The results of the experiments with show, through a short parameter search along three primary hyperparameters of batch size, hidden vector size and data window size for 100 epochs, that the most optimal of these parameters are: batch size = 8, hidden vector size = 128, window size = 100. It is observed that there exist these optimal parameter states below which the full representation of the data cannot be captured and above which the representation is overly complex which leads to instability in accuracy.

Interestingly it can be observed from the hidden vector size variation experiments that even with a very limited hidden vector size a reasonably accurate data window representation can be created. We see that despite the target signal being composed of 100 sequential steps of multiple dimensions, the representation of the full dimensionality of the data window can be compressed within a hidden state vector of size 8 and still retain 89.37% accuracy.

Given the toy nature of the dataset one has to be cautious in utilizing this type of approach in the real world without some modifications. Primarily signals in real world datasets are seldom as clean as presented here and contain more noise and errors. Data collection is also a big concern with real world usage, whereby having datapoints across dimensions which are inaccurately reflected within the sequence steps can cause a model to either fail to find any meaningful state representation or, worse yet, inaccurately find a state representation from data which is leaking future information through misalignment on the temporal path.

One other point to consider is the usage of LSTM cells. Due to the nature of LSTM cells the temporal memory is reasonably short and has a tendency to decay exponentially for longer term sequences. In this model this effect is dampened through the use of inverse target sequences in the EncoderDecoder branch, however this has the negative effect of diminishing long term dependencies if they exist. Further research into using a different memory cell structure whereby long term dependencies can be more accurately captured is suggested.
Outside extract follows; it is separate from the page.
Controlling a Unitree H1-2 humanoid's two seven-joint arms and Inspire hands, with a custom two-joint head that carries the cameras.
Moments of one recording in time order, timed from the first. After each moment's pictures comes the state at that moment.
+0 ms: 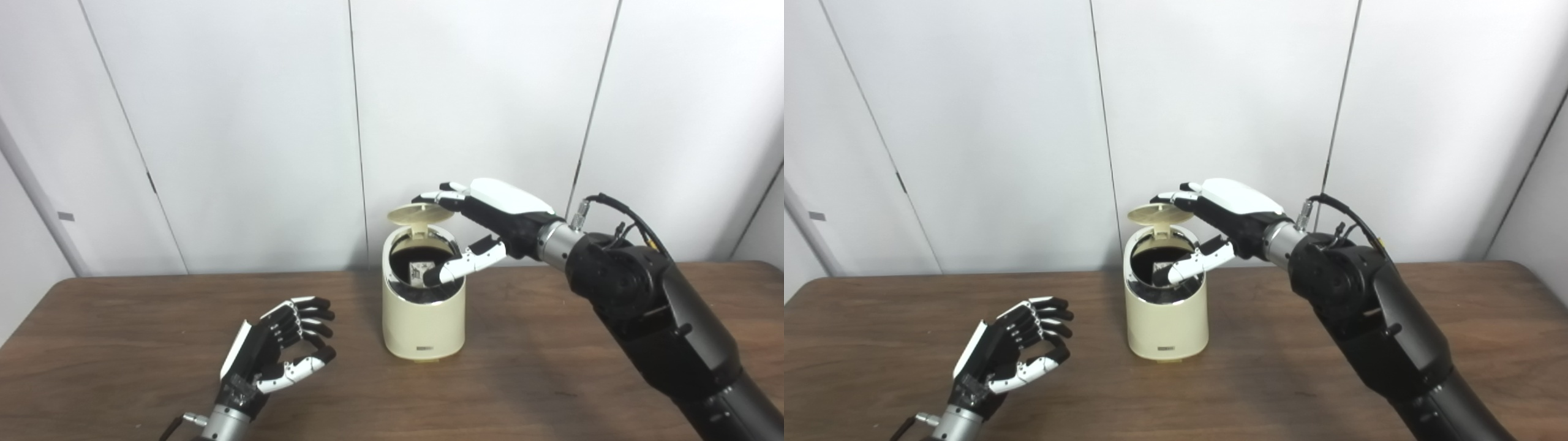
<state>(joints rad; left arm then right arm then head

Important however is the successful notion that MvTAe proves in being able to compress multivariate temporal data into single hidden vector representations and further using these static vector representations to forecast future steps in a temporal series. Perhaps with advances in measurement techniques, storage and computational power, one day we will be able to use such models to literally look steps ahead into the future of sections of the local universe, this would however have implications in a philosophical debate about the deterministic vs. stochastic nature of the universe which is a topic for a discussion orthogonal to this research.